-- TASK TO CARRY OUT --
The whole listing is to be repeated exactly. Add nothing.

-- DATASET EXCERPT --
┄┄┄┄┄┄┄┄┄┄
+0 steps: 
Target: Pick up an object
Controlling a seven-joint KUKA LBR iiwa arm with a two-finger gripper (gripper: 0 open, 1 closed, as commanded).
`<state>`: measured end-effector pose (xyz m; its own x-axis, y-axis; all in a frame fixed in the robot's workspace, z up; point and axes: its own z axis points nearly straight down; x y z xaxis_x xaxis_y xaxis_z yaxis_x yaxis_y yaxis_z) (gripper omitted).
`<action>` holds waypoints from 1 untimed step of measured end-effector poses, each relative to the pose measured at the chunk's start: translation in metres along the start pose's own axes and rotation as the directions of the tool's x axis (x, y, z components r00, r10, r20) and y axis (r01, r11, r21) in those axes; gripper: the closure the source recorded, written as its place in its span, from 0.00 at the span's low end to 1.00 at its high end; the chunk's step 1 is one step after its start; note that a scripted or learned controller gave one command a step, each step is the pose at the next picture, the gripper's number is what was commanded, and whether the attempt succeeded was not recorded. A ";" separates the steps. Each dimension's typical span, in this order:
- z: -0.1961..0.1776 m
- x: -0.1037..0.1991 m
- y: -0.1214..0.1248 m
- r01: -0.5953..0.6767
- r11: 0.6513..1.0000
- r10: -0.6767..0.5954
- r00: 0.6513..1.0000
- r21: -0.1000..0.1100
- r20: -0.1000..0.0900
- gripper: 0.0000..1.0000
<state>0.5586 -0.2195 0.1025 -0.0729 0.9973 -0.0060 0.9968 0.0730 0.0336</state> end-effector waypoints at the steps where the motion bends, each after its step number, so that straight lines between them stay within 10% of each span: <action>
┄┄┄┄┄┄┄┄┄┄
-- SOLUTION FOR THIS PROBLEM --
+0 steps: 
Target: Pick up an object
Controlling a seven-joint KUKA LBR iiwa arm with a two-finger gripper (gripper: 0 open, 1 closed, as commanded).
`<state>`: measured end-effector pose (xyz m; its own x-axis, y-axis; all in a frame fixed in the robot's workspace, z up; point and axes: its own z axis points nearly straight down; x y z xaxis_x xaxis_y xaxis_z yaxis_x yaxis_y yaxis_z) (gripper omitted).
`<action>` holds waypoints from 1 untimed step of measured end-effector poses, each relative to the pose measured at the chunk's start: translation in metres along the start pose's own axes and rotation as the directions of the tool's x axis (x, y, z components r00, r10, r20) and y axis (r01, r11, r21) in those axes; gripper: the closure the source recorded, written as its place in its span, from 0.00 at the span's low end to 1.00 at its high end; the chunk's step 1 is one step after its start; note that a scripted or learned controller gave one command a step, each step is the pose at the next picture, the gripper's number is what was commanded, and whether the attempt succeeded was not recorded. A ";" separates the steps. Each dimension's typical span, in this order:
- z: -0.1961..0.1776 m
- x: -0.1037..0.1991 m
- y: -0.1214..0.1248 m
- r01: -0.5953..0.6767
- r11: 0.6513..1.0000
- r10: -0.6767..0.5954
- r00: 0.6513..1.0000
- r21: -0.1000..0.1100
- r20: -0.1000..0.0900
- gripper: 0.0000..1.0000
<state>0.5586 -0.2195 0.1025 -0.0729 0.9973 -0.0060 0.9968 0.0730 0.0336</state> end-effector waypoints at the steps where the motion bends, each after its step number, so that straight lines between them stay within 10% of each span: <action>

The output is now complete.